===== RECORDS FOR THE EXERCISE

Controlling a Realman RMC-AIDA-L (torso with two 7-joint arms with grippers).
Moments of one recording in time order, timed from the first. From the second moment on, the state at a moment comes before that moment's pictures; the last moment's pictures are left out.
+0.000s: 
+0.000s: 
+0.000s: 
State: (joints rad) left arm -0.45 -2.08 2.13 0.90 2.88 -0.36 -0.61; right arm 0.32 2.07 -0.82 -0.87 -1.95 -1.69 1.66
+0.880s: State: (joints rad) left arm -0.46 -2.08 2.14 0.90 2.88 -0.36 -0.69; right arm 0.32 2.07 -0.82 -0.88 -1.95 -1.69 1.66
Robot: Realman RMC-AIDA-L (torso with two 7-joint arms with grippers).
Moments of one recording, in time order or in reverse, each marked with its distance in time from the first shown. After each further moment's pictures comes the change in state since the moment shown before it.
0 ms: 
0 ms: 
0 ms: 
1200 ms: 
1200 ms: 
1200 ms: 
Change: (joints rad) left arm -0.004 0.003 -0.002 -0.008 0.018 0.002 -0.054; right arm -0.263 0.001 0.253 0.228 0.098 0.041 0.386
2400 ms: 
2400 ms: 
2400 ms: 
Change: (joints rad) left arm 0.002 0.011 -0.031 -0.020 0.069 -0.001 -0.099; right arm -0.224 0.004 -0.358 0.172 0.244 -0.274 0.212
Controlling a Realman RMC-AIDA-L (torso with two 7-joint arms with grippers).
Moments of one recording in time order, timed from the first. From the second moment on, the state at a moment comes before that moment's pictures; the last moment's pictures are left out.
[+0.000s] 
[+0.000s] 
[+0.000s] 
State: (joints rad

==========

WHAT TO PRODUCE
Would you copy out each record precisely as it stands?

ANSWER BOX
Controlling a Realman RMC-AIDA-L (torso with two 7-joint arms with grippers).
Moments of one recording in time order, timed from the first. From the second moment on, the state at a moment comes before that moment's pictures; the last moment's pictures are left out.
+0.000s: 
+0.000s: 
+0.000s: 
State: (joints rad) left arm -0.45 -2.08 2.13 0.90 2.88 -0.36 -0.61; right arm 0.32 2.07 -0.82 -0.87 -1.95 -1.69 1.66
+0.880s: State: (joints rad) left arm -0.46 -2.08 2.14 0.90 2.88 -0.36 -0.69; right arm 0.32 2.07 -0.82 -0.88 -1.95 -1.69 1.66
Robot: Realman RMC-AIDA-L (torso with two 7-joint arms with grippers).
Moments of one recording, in time order or in reverse, each marked with its distance in time from the first shown. After each further moment's pictures comes the change in state since the moment shown before it.
0 ms: 
0 ms: 
0 ms: 
1200 ms: 
1200 ms: 
1200 ms: 
Change: (joints rad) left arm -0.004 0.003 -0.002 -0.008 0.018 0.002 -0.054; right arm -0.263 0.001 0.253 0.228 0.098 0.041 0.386
2400 ms: 
2400 ms: 
2400 ms: 
Change: (joints rad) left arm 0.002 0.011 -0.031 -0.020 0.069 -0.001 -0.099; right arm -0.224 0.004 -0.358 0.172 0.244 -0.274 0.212
Controlling a Realman RMC-AIDA-L (torso with two 7-joint arms with grippers).
Moments of one recording in time order, timed from the first. From the second moment on, the state at a moment comes before that moment's pictures; the last moment's pictures are left out.
[+0.000s] 
[+0.000s] 
[+0.000s] 
State: (joints rad

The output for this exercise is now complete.